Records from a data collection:
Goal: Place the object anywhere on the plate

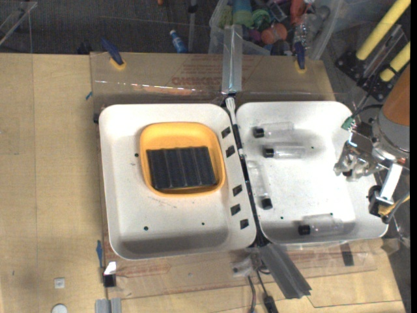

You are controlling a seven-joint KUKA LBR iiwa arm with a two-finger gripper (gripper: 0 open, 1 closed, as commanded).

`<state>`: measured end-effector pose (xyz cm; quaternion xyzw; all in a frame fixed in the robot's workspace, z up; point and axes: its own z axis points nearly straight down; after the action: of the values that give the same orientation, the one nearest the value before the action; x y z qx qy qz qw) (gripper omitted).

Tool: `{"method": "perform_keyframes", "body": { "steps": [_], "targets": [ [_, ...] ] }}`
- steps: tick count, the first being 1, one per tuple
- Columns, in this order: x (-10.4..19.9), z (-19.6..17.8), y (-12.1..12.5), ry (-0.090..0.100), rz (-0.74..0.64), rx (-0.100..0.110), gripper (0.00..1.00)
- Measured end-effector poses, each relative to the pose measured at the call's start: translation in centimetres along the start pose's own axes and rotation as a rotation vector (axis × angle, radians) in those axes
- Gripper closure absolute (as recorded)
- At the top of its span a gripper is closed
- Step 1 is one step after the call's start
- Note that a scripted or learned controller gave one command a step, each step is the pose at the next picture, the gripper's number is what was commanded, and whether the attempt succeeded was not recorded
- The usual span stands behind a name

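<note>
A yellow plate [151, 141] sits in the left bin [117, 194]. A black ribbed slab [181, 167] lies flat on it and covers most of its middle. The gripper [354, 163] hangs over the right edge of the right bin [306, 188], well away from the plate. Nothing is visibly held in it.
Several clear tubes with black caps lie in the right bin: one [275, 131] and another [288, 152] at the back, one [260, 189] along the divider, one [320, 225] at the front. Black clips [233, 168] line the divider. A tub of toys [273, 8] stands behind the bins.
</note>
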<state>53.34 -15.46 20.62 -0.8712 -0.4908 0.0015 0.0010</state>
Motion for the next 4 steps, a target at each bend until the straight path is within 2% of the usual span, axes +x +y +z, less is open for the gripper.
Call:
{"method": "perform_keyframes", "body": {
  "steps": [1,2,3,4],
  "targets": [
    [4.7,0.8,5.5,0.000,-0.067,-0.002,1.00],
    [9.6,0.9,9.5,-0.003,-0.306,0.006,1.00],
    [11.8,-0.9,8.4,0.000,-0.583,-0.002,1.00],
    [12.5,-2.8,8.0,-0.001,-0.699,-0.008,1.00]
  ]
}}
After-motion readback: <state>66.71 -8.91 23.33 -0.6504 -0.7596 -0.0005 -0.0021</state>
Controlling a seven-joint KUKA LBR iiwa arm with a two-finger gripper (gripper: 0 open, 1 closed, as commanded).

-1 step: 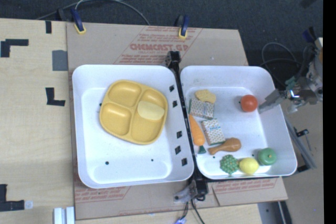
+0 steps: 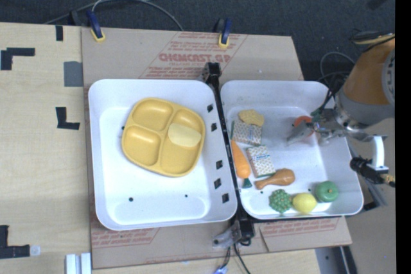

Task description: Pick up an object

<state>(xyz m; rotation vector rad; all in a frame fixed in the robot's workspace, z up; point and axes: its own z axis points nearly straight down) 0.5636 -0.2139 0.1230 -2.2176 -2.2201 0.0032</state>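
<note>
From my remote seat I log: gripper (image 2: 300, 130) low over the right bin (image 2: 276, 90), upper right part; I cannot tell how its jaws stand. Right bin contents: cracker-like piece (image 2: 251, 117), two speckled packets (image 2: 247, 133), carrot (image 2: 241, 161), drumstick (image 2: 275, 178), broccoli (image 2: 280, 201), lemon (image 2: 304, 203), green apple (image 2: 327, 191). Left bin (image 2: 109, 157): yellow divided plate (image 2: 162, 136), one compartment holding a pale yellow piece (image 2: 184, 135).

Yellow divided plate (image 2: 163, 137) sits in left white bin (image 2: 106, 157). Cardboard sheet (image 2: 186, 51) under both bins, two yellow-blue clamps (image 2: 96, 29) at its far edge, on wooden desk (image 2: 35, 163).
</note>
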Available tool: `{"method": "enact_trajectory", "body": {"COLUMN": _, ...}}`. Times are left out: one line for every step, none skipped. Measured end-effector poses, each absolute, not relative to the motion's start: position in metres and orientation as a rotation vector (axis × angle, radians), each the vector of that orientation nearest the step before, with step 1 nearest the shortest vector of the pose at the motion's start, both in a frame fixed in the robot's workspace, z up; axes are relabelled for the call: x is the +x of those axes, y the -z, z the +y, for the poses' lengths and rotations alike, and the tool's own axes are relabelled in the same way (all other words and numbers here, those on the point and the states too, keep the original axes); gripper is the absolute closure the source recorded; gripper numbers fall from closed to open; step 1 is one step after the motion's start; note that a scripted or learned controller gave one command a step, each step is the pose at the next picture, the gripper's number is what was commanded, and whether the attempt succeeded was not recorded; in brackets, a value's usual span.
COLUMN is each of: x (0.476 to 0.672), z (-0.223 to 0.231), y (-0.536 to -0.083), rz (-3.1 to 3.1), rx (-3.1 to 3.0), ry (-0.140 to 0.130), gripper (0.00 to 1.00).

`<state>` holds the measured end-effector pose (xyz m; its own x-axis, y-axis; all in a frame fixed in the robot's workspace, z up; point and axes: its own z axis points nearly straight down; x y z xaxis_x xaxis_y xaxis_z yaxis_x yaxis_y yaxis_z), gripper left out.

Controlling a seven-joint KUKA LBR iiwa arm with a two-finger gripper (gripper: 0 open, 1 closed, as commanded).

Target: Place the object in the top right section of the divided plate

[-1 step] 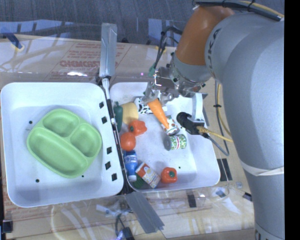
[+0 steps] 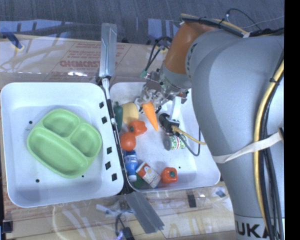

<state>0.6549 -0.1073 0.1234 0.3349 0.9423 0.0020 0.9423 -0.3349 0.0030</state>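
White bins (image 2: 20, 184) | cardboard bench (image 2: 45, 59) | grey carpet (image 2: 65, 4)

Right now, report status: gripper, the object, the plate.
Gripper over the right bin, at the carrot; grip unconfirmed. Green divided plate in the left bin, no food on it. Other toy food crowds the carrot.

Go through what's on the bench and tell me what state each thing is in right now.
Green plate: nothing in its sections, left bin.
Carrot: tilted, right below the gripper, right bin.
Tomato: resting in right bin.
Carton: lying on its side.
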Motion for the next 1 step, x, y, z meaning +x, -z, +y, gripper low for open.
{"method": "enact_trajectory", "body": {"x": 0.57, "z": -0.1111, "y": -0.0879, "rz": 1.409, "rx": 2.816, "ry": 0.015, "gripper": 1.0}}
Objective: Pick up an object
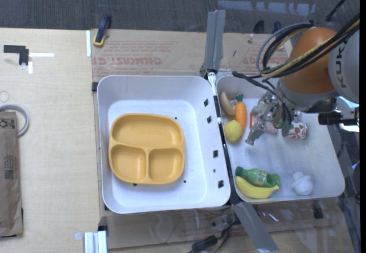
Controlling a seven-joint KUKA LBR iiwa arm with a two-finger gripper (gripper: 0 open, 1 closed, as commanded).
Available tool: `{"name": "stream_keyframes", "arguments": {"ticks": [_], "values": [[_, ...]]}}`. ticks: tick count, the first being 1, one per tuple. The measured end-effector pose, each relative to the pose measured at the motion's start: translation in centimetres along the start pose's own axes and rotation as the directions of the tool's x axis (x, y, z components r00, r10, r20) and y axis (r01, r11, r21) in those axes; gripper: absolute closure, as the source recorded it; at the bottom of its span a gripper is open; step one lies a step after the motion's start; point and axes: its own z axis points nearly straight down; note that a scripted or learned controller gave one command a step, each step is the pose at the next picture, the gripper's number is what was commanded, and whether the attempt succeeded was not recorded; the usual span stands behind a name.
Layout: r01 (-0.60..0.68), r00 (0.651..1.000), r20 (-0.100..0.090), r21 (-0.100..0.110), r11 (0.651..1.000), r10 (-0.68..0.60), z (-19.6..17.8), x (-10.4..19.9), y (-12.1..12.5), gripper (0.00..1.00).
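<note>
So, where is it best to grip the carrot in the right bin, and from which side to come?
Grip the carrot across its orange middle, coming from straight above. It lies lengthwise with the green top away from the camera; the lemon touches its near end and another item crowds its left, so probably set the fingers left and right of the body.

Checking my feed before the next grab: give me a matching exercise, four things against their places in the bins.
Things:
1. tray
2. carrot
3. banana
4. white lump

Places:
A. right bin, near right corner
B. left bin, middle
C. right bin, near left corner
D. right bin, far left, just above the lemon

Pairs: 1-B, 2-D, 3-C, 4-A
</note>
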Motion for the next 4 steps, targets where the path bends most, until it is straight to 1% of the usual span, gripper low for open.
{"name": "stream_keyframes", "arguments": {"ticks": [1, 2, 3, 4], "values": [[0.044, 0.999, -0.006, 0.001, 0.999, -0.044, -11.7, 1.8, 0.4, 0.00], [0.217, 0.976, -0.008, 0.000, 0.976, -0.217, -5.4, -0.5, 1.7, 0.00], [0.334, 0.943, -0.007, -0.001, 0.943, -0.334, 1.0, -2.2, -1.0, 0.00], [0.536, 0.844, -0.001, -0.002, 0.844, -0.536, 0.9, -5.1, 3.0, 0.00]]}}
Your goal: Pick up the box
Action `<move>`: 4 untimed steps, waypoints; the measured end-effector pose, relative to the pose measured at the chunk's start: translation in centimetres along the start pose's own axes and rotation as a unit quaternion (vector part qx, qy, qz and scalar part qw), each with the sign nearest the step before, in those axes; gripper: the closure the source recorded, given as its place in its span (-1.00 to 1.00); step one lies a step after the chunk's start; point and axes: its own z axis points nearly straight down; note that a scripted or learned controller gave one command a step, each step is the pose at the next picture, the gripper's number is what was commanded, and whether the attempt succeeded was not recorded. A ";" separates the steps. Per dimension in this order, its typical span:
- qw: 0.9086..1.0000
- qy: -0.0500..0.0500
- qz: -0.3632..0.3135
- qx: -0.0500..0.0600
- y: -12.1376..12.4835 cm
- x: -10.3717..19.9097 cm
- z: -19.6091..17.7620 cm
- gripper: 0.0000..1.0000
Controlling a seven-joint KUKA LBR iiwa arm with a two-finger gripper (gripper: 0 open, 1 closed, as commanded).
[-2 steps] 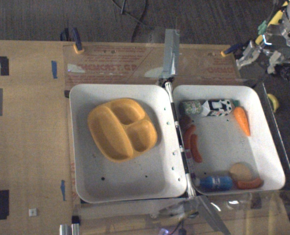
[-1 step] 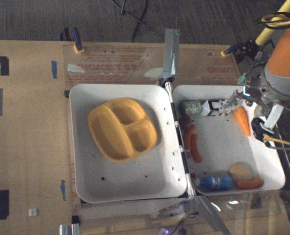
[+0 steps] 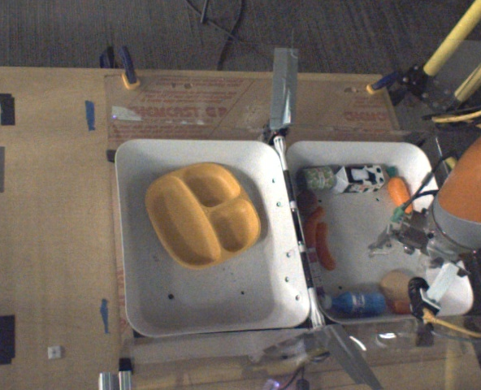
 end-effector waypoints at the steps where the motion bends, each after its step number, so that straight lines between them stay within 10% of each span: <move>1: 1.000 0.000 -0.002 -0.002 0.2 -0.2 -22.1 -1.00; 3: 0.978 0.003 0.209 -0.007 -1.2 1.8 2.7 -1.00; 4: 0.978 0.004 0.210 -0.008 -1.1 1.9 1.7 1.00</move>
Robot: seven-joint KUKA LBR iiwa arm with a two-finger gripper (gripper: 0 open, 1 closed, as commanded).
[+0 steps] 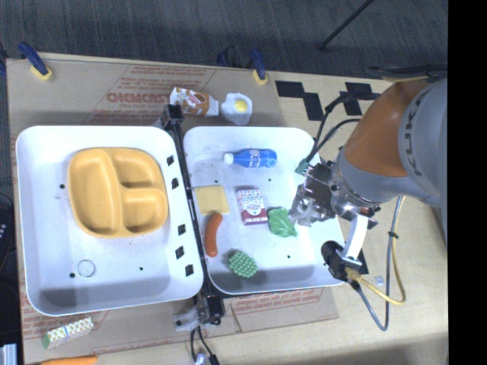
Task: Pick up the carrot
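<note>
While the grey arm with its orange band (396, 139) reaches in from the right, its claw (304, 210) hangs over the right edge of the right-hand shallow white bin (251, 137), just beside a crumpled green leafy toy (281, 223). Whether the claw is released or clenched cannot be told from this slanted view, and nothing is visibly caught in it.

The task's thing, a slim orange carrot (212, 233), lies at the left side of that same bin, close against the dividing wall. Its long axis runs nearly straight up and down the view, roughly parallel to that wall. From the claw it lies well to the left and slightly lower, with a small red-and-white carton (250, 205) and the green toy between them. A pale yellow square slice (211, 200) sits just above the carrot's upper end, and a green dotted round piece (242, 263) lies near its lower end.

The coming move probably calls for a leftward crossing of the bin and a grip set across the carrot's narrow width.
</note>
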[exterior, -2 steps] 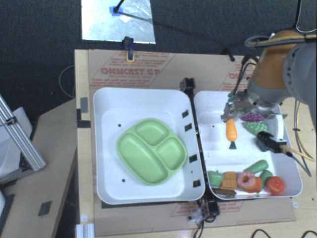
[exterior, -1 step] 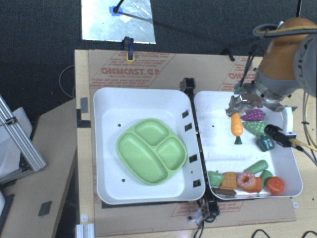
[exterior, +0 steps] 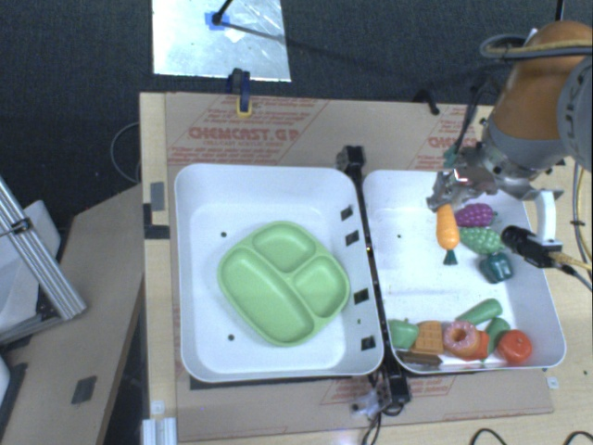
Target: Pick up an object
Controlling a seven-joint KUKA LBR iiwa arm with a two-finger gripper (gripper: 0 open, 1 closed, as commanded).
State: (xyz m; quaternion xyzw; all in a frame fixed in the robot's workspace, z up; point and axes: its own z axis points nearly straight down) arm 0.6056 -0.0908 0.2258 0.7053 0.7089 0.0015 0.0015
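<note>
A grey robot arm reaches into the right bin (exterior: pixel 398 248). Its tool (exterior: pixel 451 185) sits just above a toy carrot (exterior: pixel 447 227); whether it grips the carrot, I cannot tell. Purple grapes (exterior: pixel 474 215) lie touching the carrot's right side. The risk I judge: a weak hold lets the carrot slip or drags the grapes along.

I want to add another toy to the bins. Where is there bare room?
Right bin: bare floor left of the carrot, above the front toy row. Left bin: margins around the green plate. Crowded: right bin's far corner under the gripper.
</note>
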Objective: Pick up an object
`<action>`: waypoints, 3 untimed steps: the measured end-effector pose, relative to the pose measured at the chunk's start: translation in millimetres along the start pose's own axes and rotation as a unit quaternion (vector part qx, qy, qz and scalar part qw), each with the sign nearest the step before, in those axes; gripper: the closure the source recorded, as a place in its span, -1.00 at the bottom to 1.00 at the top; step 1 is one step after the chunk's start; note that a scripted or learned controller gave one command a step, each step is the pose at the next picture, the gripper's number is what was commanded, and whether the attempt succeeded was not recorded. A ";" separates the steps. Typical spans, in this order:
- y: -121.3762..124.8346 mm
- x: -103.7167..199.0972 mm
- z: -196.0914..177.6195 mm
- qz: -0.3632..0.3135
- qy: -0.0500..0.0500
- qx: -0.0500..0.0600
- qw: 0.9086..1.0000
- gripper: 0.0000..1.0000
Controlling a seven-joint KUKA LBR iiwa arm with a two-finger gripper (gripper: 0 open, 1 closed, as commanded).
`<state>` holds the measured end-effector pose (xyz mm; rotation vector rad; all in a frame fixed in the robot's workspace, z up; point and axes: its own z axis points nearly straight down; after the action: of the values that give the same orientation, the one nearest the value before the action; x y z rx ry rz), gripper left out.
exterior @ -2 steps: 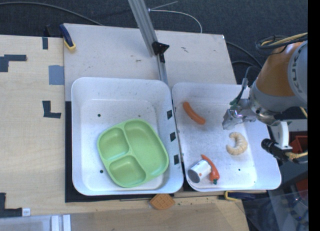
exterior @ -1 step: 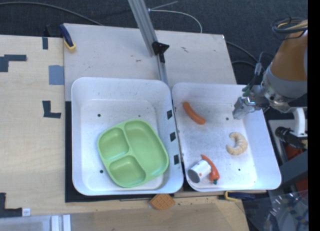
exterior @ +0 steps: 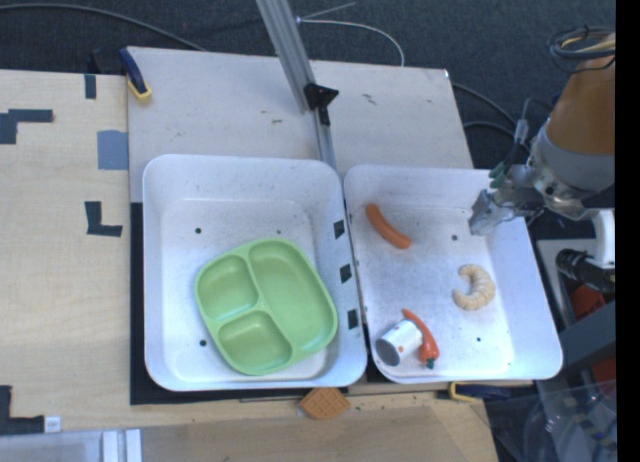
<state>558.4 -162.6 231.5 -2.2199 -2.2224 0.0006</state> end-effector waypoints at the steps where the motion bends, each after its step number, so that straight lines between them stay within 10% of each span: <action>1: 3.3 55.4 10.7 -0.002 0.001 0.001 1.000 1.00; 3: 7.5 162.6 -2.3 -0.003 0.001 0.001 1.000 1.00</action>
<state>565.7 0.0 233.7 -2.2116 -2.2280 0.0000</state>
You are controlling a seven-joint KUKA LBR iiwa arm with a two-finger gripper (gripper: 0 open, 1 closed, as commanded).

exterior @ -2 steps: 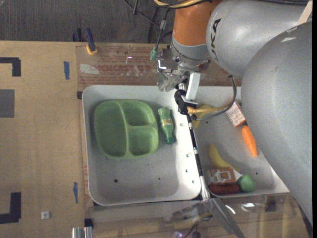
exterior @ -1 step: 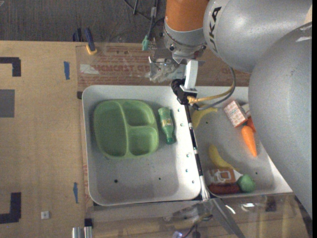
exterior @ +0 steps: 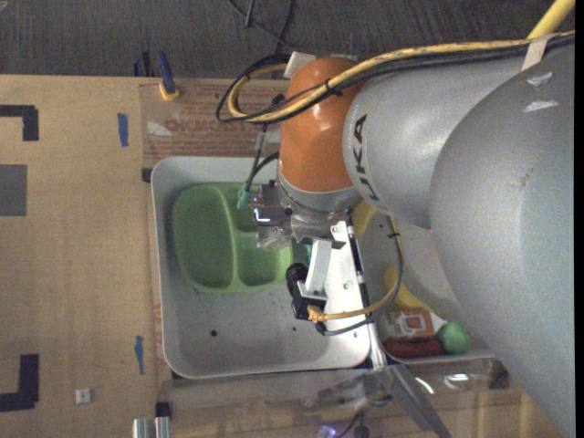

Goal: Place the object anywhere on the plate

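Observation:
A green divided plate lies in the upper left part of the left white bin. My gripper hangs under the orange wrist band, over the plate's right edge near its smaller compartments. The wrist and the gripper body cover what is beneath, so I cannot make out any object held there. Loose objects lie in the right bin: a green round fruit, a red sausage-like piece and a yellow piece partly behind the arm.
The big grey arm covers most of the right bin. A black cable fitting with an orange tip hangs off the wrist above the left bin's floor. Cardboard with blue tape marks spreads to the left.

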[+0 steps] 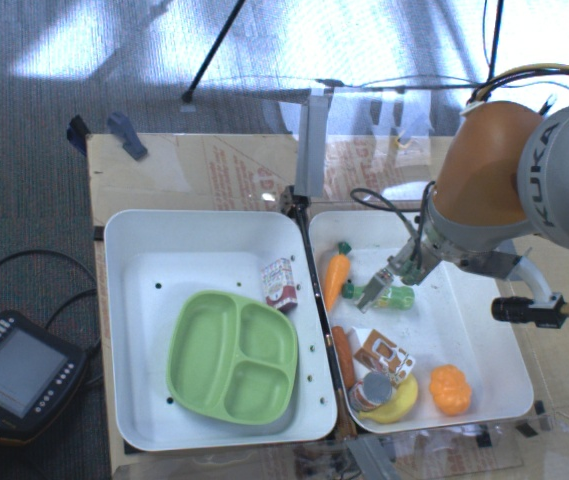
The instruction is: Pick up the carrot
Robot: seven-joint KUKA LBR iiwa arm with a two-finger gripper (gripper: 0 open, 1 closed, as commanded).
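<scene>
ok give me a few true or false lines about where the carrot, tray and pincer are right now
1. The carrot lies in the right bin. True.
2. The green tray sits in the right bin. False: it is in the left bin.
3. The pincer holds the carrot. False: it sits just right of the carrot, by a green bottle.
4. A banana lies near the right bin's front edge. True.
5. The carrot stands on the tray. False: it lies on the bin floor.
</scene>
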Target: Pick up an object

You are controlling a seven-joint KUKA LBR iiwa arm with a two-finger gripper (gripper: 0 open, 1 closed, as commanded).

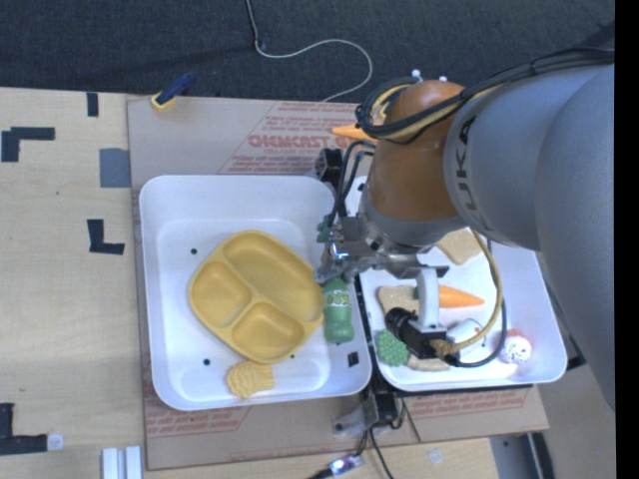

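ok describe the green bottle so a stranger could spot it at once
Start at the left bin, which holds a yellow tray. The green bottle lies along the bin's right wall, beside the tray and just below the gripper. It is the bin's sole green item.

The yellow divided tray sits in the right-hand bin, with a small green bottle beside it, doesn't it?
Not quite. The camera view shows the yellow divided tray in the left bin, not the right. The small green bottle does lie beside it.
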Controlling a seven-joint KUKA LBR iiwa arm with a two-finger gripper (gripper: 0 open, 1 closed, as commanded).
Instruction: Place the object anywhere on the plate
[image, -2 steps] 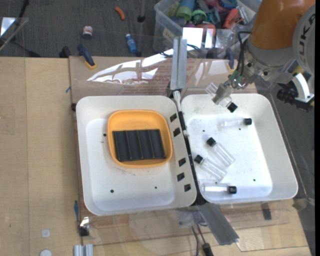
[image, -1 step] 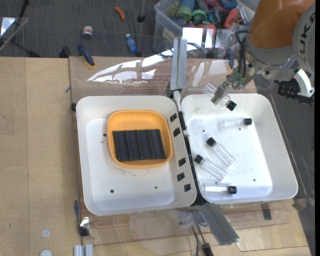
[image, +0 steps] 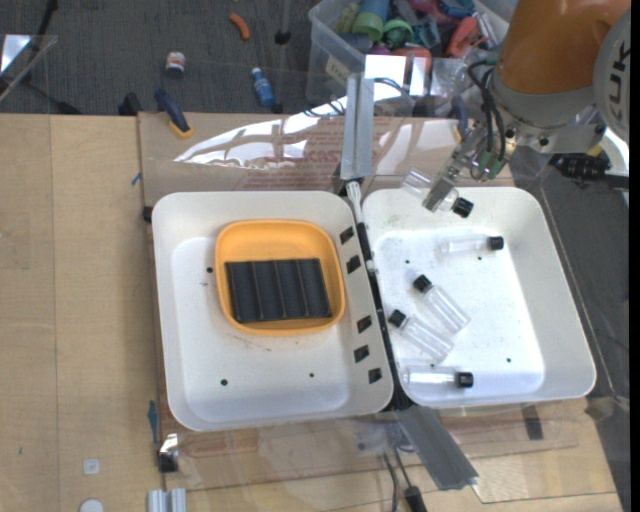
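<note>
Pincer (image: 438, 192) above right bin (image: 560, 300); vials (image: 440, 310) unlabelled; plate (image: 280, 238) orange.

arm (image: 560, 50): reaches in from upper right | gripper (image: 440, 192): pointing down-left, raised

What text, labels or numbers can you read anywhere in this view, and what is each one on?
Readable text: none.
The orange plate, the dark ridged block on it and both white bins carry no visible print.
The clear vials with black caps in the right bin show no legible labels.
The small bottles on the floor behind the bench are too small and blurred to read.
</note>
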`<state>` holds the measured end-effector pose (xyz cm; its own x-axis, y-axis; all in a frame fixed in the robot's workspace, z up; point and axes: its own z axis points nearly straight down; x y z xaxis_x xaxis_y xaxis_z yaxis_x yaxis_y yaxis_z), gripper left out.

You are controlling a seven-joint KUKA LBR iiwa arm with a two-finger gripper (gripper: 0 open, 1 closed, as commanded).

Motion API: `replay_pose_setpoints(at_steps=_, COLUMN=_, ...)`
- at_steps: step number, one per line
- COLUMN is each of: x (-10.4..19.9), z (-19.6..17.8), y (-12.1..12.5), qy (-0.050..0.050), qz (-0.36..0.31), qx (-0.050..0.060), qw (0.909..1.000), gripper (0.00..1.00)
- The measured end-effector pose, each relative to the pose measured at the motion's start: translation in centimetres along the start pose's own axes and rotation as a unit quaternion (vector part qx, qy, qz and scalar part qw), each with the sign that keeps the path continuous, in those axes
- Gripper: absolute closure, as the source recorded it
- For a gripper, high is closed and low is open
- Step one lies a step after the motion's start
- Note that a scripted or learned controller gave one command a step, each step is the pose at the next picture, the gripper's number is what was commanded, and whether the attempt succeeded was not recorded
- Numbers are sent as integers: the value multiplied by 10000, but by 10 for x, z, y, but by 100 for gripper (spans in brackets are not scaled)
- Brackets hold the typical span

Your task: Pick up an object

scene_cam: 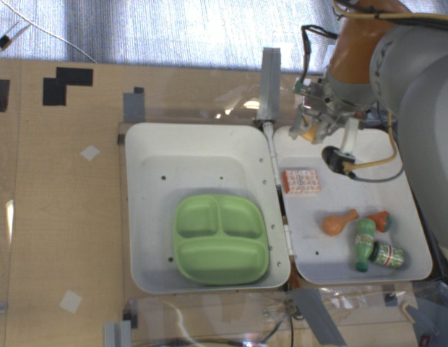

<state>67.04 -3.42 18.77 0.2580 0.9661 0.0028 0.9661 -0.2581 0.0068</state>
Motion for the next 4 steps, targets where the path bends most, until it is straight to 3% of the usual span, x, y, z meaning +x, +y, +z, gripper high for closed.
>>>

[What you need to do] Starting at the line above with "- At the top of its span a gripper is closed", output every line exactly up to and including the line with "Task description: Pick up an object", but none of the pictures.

[Solved exercise]
- At the top of its span a gripper is closed
- Step 1 is one step after the call's start
- Note that a scripted or learned controller gave one command a step, each step is the pose at the next picture, the gripper's number is what was commanded, and whether the attempt succeeded was not recorded
- The usual span stands behind a name

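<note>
A yellow plate [151, 141] sits in the left bin [117, 194]. A black ribbed slab [181, 167] lies flat on it and covers most of its middle. The gripper [354, 163] hangs over the right edge of the right bin [306, 188], well away from the plate. Nothing is visibly held in it.
Several clear tubes with black caps lie in the right bin: one [275, 131] and another [288, 152] at the back, one [260, 189] along the divider, one [320, 225] at the front. Black clips [233, 168] line the divider. A tub of toys [273, 8] stands behind the bins.
</note>
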<state>53.34 -15.46 20.62 -0.8712 -0.4908 0.0015 0.0010</state>
Motion for the next 4 steps, a target at each bend until the straight path is within 2% of the usual span, axes +x +y +z, less is open for the gripper.
Call:
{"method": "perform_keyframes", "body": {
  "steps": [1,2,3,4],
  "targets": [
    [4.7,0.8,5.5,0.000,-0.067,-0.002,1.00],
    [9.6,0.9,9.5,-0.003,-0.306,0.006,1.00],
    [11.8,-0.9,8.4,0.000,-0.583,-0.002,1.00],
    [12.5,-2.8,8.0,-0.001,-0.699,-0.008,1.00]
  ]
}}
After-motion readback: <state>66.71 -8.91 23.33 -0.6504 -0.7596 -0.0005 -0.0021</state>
Controlling a seven-joint KUKA LBR iiwa arm with a two-finger gripper (gripper: 0 open, 1 closed, as commanded).

-1 step: 
+0 steps: 

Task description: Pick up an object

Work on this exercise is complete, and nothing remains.